→ TASK TO CARRY OUT
Retype the listing that follows, exactly as written.

**** MATERIAL FOR THIS TASK

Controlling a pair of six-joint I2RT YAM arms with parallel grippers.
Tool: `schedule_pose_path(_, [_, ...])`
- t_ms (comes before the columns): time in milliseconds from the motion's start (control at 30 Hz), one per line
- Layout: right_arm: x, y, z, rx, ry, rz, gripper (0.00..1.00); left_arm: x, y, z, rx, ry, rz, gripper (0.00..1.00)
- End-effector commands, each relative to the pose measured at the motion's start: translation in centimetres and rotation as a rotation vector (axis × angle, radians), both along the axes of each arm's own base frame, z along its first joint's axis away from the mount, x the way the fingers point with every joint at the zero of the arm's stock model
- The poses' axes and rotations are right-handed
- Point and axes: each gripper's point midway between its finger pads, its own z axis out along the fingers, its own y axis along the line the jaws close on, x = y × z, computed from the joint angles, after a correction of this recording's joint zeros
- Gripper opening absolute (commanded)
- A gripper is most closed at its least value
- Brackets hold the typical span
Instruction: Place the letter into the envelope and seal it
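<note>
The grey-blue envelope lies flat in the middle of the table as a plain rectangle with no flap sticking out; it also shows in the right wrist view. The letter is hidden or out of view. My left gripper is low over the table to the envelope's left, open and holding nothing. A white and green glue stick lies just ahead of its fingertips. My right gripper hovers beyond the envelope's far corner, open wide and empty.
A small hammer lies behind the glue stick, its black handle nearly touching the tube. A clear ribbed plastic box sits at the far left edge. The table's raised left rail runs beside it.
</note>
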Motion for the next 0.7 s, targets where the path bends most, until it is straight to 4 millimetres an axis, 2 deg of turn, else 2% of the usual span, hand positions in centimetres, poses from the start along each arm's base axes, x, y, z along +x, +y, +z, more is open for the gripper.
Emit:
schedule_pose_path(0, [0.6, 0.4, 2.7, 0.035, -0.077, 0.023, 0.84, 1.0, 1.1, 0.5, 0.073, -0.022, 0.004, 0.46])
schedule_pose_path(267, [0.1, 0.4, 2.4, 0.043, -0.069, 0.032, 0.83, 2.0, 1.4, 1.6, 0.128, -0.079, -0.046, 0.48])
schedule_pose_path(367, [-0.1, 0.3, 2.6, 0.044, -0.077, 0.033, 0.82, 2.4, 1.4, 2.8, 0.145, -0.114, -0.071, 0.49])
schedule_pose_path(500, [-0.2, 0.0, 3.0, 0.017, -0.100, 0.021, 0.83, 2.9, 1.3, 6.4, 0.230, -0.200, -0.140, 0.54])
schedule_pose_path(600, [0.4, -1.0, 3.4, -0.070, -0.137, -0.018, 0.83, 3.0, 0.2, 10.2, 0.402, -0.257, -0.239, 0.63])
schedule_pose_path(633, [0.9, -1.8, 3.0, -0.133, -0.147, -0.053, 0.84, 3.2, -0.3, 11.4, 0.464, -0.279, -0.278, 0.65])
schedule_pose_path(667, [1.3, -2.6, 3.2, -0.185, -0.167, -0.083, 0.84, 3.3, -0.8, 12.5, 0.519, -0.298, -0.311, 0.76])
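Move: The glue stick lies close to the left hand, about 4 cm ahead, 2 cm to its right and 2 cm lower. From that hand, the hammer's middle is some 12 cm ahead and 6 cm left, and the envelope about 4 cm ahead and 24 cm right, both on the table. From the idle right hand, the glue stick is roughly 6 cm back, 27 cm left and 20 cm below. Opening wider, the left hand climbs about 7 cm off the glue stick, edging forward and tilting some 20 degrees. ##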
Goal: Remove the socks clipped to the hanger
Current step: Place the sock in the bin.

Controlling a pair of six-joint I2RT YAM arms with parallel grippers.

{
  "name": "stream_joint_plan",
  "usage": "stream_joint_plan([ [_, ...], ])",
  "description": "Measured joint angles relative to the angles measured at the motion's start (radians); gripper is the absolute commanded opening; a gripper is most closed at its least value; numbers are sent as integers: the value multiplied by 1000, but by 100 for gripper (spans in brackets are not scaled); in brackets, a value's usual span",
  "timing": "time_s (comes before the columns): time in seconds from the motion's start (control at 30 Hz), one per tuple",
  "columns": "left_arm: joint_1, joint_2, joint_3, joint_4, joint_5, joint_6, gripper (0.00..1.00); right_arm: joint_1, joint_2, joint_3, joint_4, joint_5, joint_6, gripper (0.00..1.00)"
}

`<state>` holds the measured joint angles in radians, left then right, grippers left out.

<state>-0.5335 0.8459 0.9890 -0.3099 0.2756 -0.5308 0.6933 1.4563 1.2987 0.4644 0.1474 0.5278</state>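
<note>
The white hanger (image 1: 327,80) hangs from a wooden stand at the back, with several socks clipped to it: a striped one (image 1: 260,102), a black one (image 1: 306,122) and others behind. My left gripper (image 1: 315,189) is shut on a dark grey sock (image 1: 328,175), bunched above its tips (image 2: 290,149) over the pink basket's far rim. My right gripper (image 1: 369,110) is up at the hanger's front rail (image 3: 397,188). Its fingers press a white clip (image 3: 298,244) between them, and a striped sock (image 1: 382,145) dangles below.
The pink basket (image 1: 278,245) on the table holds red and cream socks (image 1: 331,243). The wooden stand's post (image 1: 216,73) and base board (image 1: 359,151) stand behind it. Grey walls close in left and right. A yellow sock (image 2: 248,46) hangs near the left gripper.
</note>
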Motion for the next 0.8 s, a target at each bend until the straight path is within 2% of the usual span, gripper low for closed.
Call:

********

→ ANSWER SPACE
Controlling a pair of six-joint I2RT YAM arms with parallel grippers.
Tool: `schedule_pose_path(_, [_, ...])`
- t_ms (comes before the columns): time in milliseconds from the motion's start (control at 30 Hz), one per line
- Layout: right_arm: x, y, z, rx, ry, rz, gripper (0.00..1.00); left_arm: x, y, z, rx, ry, rz, gripper (0.00..1.00)
- End-effector commands, each relative to the pose measured at the motion's start: translation in centimetres and rotation as a rotation vector (axis × angle, radians), both along the axes of each arm's own base frame, z along its first joint's axis away from the mount, x the way the fingers point with every joint at the zero of the arm's stock model
- The poses' axes and rotations are right-handed
- Point and axes: each gripper's point midway between its finger pads, its own z axis out along the fingers, its own y axis along the line the jaws close on, x = y × z, computed from the joint angles, after a correction of this recording's joint zeros
- Gripper opening absolute (commanded)
- A gripper is most closed at its least value
- Brackets hold the typical span
Instruction: Place the letter into the envelope and seal it
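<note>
The grey-blue envelope lies flat in the middle of the table as a plain rectangle with no flap sticking out; it also shows in the right wrist view. The letter is hidden or out of view. My left gripper is low over the table to the envelope's left, open and holding nothing. A white and green glue stick lies just ahead of its fingertips. My right gripper hovers beyond the envelope's far corner, open wide and empty.
A small hammer lies behind the glue stick, its black handle nearly touching the tube. A clear ribbed plastic box sits at the far left edge. The table's raised left rail runs beside it.
</note>
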Motion for the next 0.7 s, targets where the path bends most, until it is straight to 4 millimetres an axis, 2 deg of turn, else 2% of the usual span, hand positions in centimetres, poses from the start along each arm's base axes, x, y, z along +x, +y, +z, more is open for the gripper.
Emit:
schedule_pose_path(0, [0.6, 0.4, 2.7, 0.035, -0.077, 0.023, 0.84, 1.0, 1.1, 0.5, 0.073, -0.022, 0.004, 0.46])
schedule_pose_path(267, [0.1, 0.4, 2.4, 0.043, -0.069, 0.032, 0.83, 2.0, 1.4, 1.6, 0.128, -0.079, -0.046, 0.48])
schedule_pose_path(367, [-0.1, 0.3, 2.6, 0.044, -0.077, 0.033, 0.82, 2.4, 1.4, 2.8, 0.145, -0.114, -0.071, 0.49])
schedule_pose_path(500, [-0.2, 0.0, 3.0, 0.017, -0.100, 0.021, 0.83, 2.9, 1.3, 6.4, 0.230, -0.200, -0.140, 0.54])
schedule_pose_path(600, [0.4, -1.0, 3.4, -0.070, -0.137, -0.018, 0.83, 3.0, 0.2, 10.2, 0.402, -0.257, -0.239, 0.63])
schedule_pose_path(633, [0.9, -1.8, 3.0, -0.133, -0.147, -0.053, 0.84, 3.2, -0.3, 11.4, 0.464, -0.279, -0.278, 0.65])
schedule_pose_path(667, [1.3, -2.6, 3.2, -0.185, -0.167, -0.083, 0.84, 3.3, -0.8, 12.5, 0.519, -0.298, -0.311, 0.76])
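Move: The glue stick lies close to the left hand, about 4 cm ahead, 2 cm to its right and 2 cm lower. From that hand, the hammer's middle is some 12 cm ahead and 6 cm left, and the envelope about 4 cm ahead and 24 cm right, both on the table. From the idle right hand, the glue stick is roughly 6 cm back, 27 cm left and 20 cm below. Opening wider, the left hand climbs about 7 cm off the glue stick, edging forward and tilting some 20 degrees. ##
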Goal: Remove the socks clipped to the hanger
Current step: Place the sock in the bin.

Controlling a pair of six-joint I2RT YAM arms with parallel grippers.

{
  "name": "stream_joint_plan",
  "usage": "stream_joint_plan([ [_, ...], ])",
  "description": "Measured joint angles relative to the angles measured at the motion's start (radians); gripper is the absolute commanded opening; a gripper is most closed at its least value; numbers are sent as integers: the value multiplied by 1000, but by 100 for gripper (spans in brackets are not scaled); in brackets, a value's usual span",
  "timing": "time_s (comes before the columns): time in seconds from the motion's start (control at 30 Hz), one per tuple",
  "columns": "left_arm: joint_1, joint_2, joint_3, joint_4, joint_5, joint_6, gripper (0.00..1.00); right_arm: joint_1, joint_2, joint_3, joint_4, joint_5, joint_6, gripper (0.00..1.00)"
}

`<state>` holds the measured joint angles in radians, left then right, grippers left out.

<state>-0.5335 0.8459 0.9890 -0.3099 0.2756 -0.5308 0.6933 1.4563 1.2987 0.4644 0.1474 0.5278</state>
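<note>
The white hanger (image 1: 327,80) hangs from a wooden stand at the back, with several socks clipped to it: a striped one (image 1: 260,102), a black one (image 1: 306,122) and others behind. My left gripper (image 1: 315,189) is shut on a dark grey sock (image 1: 328,175), bunched above its tips (image 2: 290,149) over the pink basket's far rim. My right gripper (image 1: 369,110) is up at the hanger's front rail (image 3: 397,188). Its fingers press a white clip (image 3: 298,244) between them, and a striped sock (image 1: 382,145) dangles below.
The pink basket (image 1: 278,245) on the table holds red and cream socks (image 1: 331,243). The wooden stand's post (image 1: 216,73) and base board (image 1: 359,151) stand behind it. Grey walls close in left and right. A yellow sock (image 2: 248,46) hangs near the left gripper.
</note>
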Motion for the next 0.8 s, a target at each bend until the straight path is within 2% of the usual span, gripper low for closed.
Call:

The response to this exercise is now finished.